→ **Work required**:
Would you return exactly the lines below from the line with "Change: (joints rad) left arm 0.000" through the line with "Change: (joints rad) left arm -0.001", both included, and nothing else, leaving out the pictures?

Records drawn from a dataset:
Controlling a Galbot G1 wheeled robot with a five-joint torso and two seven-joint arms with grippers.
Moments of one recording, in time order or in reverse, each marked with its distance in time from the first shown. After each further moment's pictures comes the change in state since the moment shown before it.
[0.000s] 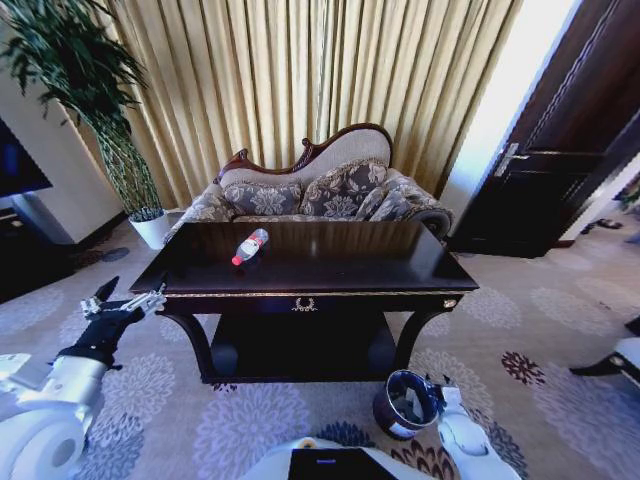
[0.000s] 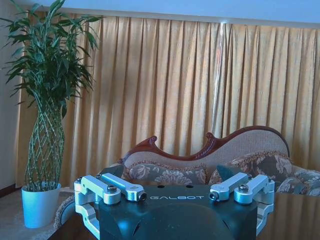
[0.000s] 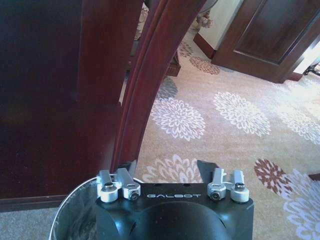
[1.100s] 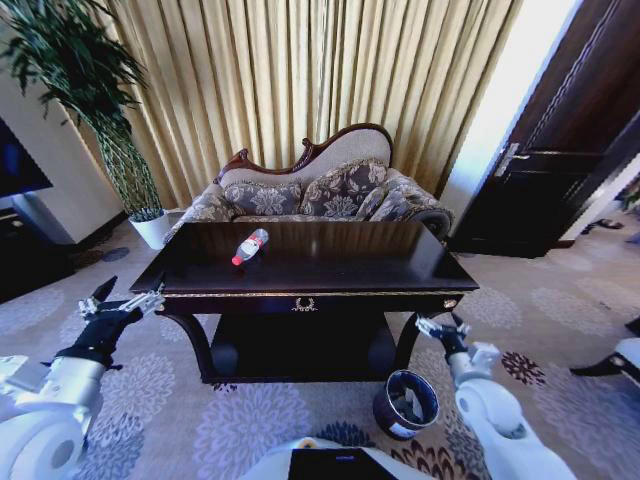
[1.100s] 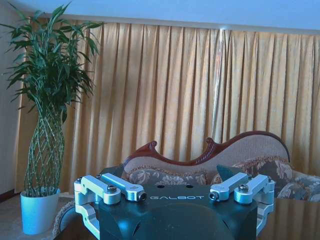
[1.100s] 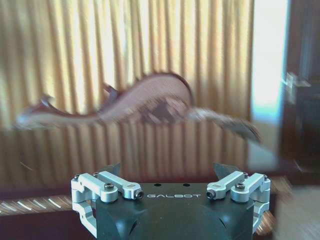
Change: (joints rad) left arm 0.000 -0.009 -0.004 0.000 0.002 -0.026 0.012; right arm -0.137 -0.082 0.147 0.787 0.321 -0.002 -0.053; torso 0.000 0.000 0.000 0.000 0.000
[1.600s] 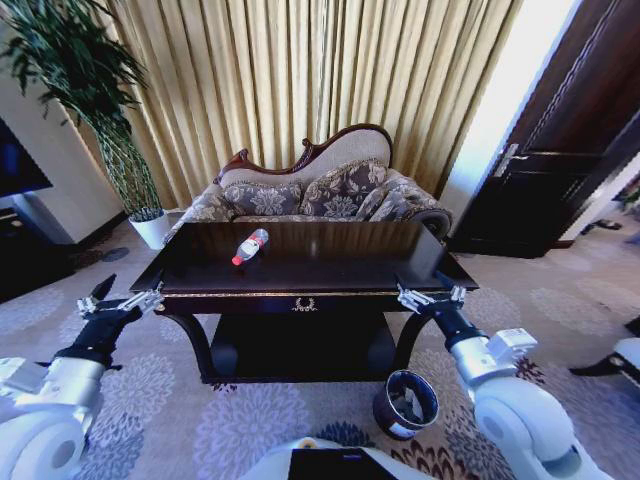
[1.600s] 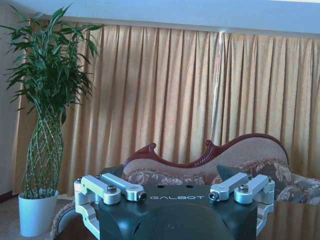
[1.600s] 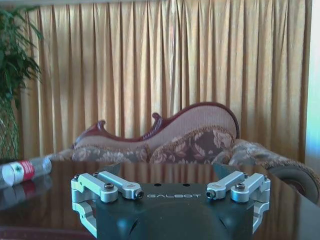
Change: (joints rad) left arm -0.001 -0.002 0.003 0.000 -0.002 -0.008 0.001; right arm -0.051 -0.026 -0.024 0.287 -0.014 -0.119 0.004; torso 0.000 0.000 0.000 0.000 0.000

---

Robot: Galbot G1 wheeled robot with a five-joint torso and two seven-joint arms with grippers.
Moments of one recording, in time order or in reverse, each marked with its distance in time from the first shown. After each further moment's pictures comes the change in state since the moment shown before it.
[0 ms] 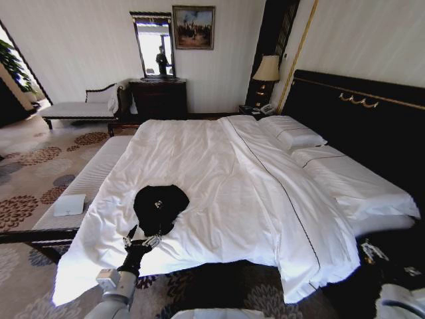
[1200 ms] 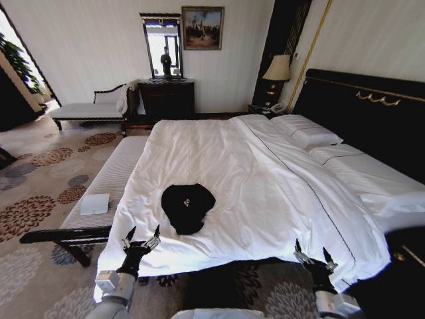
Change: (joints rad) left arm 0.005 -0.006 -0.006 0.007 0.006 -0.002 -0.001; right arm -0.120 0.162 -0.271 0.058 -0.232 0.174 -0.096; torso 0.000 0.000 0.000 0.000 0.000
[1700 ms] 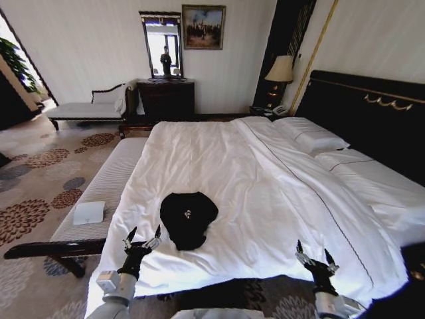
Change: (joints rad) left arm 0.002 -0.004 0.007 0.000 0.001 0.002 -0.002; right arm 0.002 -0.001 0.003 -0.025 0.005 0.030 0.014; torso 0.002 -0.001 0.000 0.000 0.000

→ **Written answer**:
Change: (joints rad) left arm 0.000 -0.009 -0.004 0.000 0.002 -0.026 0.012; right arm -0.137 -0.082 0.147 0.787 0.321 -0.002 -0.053; torso 0.000 0.000 0.000 0.000 0.000
[1.600s] 
[1.600s] 
[1.600s] 
Change: (joints rad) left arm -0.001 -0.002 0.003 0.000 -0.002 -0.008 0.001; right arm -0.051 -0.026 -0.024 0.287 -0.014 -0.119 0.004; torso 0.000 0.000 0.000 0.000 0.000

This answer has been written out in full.